Gyrocarpus jatrophifolius, sometimes sharing the name helicopter tree with several other trees with winged fruits which spin in the wind, belongs to the relatively small family, the Hernandiaceae.
Gyrocarpus jatrophifolius is a relatively understudied species belonging to a genus of only five species. In evolutionary terms, the family is regarded as "ancient." This may account for the species displaying this unusual combination of features:
Gyrocarpus jatrophifolius occurs from southern Mexico south through Central America into Costa Rica.
Gyrocarpus jatrophifolius occurs in tropical forests with extended dry seasons.
In the Mexican state of Veracruz, Gyrocarpus jatrophifolius is used for building living fences. In Michoacán it is used in the manufacture of watering troughs, canoes, yokes, wooden spoons, guitars and vihuelas.

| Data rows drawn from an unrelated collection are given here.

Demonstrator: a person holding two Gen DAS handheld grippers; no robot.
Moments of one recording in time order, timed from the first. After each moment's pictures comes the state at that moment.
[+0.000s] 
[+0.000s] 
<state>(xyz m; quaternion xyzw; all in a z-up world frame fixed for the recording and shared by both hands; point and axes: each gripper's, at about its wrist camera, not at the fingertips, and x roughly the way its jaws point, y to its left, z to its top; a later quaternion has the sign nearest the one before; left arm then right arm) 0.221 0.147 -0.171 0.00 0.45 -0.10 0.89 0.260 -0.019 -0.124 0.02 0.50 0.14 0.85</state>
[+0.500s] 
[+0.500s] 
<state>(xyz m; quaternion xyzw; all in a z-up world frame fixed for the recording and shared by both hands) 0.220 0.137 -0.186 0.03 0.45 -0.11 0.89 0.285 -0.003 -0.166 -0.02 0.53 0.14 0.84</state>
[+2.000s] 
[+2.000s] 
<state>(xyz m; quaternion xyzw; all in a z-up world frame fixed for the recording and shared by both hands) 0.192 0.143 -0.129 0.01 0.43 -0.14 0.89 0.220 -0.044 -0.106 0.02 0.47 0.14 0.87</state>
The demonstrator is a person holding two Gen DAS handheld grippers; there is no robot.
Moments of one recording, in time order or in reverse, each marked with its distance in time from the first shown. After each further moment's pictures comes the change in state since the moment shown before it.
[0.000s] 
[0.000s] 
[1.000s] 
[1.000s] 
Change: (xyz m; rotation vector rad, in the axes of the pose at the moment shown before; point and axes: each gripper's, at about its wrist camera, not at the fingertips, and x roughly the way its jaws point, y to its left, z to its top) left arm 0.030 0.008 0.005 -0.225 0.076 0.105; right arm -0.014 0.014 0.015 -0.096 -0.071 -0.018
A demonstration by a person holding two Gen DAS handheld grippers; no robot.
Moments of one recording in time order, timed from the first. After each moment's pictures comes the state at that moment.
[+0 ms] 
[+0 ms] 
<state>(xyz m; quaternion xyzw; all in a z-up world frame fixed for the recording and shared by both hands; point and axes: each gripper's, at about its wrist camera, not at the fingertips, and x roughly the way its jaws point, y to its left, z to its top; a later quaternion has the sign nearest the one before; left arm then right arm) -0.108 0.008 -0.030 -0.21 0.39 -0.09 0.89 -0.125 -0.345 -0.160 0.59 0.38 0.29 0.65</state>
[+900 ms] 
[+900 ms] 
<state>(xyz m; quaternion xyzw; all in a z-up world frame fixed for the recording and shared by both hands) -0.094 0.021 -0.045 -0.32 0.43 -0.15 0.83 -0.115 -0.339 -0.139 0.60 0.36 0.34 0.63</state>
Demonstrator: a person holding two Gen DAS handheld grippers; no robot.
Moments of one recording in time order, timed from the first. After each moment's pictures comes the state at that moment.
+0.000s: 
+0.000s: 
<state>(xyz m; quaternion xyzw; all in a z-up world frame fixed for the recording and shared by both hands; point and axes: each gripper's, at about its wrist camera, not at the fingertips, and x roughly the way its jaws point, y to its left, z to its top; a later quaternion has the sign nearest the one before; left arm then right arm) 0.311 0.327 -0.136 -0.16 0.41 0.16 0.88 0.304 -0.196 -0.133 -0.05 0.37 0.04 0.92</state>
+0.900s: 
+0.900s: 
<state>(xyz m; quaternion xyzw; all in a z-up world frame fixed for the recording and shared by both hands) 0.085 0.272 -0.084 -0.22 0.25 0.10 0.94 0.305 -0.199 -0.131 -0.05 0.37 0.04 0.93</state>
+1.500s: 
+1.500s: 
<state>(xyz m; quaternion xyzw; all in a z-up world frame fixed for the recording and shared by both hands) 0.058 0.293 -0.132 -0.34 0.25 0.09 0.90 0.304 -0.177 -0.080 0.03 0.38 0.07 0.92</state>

In 1925, Karel Domin described Gyrocarpus jatrophifolius from collections from Costa Rica. Later it was realized that plants matching the new species were referable to the concept of a very variable Gyrocarpus americanus already described in 1842 by Schlechtendal. Domin's work, on the flora of Australia, appeared in a publication not commonly available abroad. For many years many Mexican and Central American collections of Gyrocarpus jatrophifolius automatically were assumed to be Gyrocarpus americanus. This assumption was further encouraged when in 1943 Standley and Steyermark, in the Flora of Guatemala, erroneously stated that the genus Gyrocarpus was monotypic.
Using a chloroplast DNA matrix of 2210 aligned nucleotides, and maximum likelihood inferences, phylogenetic analysis suggests that around 31 million years ago (mya) Gyrocarpus jatrophifolius broke from -- is the sister to -- all other tested Gyrocarpus species. Around 31 mya, during the Oligocene, the earth was experiencing a period of cooling and drying.
The genus name Gyrocarpus clearly is derived from the Greek gyros, meaning "turn" (from the rotation of meat on a spit), and the Greek karp(os) meaning "fruit." Thus, a turning or spinning fruit.
The species name jatrophifolius is built upon the genus name Jatropha, species of which may produce leaves similar to those of Gyrocarpus jatrophifolius. The -folius in from the New Latin foliosus meaning "having (such or so many) leaves."